### Task to carry out:
How many of the lines below have "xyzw" in them? Say the number and nothing more.

(Records from a collection)

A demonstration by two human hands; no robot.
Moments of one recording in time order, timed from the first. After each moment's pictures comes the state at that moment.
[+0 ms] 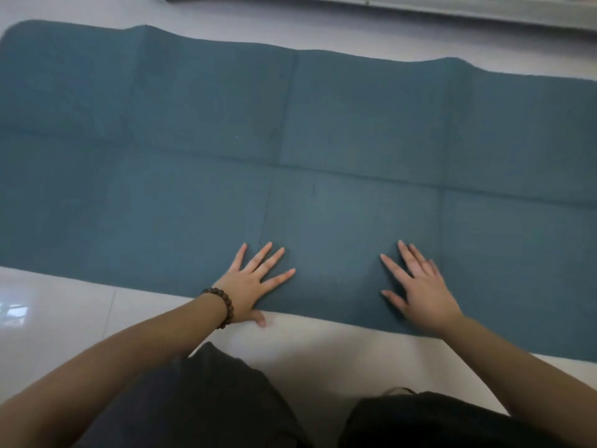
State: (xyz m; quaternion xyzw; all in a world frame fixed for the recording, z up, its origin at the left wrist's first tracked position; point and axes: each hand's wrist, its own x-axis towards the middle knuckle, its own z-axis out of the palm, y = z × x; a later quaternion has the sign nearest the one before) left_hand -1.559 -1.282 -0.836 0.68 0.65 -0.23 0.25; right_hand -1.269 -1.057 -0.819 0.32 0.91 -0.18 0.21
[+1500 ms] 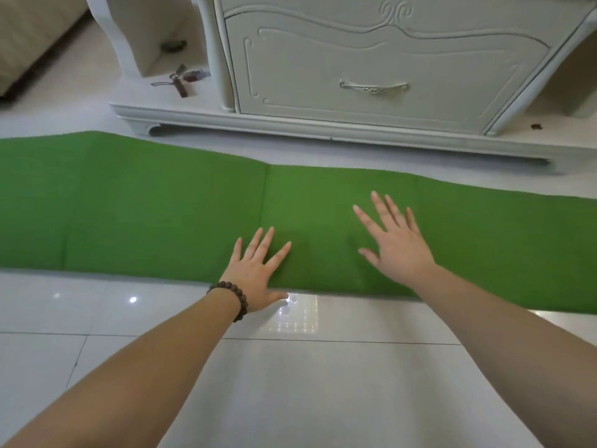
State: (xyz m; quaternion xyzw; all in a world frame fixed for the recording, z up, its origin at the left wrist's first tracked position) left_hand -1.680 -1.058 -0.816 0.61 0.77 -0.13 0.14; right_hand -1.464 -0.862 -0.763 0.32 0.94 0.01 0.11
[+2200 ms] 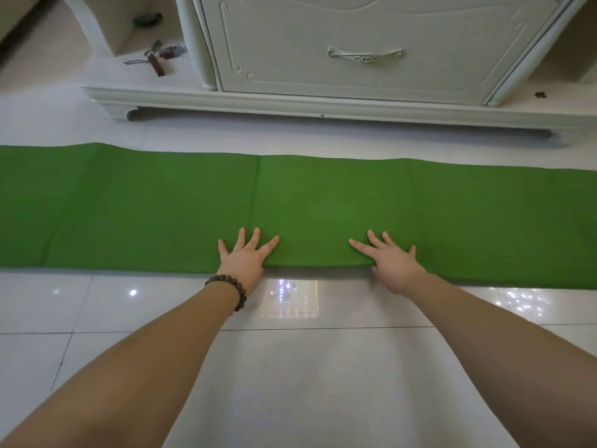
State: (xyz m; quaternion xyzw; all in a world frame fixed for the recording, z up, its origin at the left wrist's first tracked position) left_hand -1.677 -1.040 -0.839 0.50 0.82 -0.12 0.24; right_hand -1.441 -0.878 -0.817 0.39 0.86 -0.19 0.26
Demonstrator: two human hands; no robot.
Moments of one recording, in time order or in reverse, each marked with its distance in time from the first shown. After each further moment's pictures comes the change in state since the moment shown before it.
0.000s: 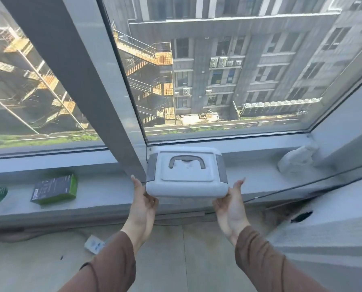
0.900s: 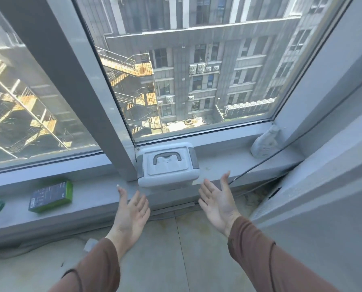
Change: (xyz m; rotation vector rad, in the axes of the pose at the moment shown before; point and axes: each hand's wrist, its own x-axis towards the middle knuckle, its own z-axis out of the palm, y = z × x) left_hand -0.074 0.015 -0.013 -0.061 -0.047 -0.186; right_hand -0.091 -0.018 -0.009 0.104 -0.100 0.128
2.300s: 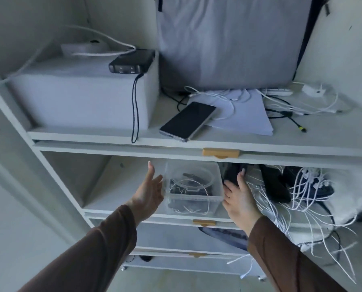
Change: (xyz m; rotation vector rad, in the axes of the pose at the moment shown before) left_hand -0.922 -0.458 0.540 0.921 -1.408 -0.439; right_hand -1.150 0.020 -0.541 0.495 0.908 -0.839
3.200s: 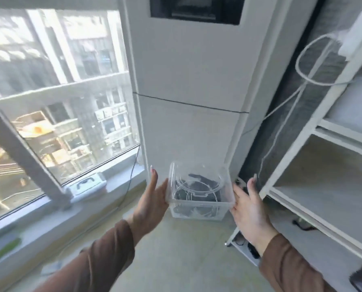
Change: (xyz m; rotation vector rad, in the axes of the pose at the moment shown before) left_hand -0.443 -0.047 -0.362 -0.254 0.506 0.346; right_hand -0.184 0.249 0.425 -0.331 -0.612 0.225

### Solution to the exercise:
3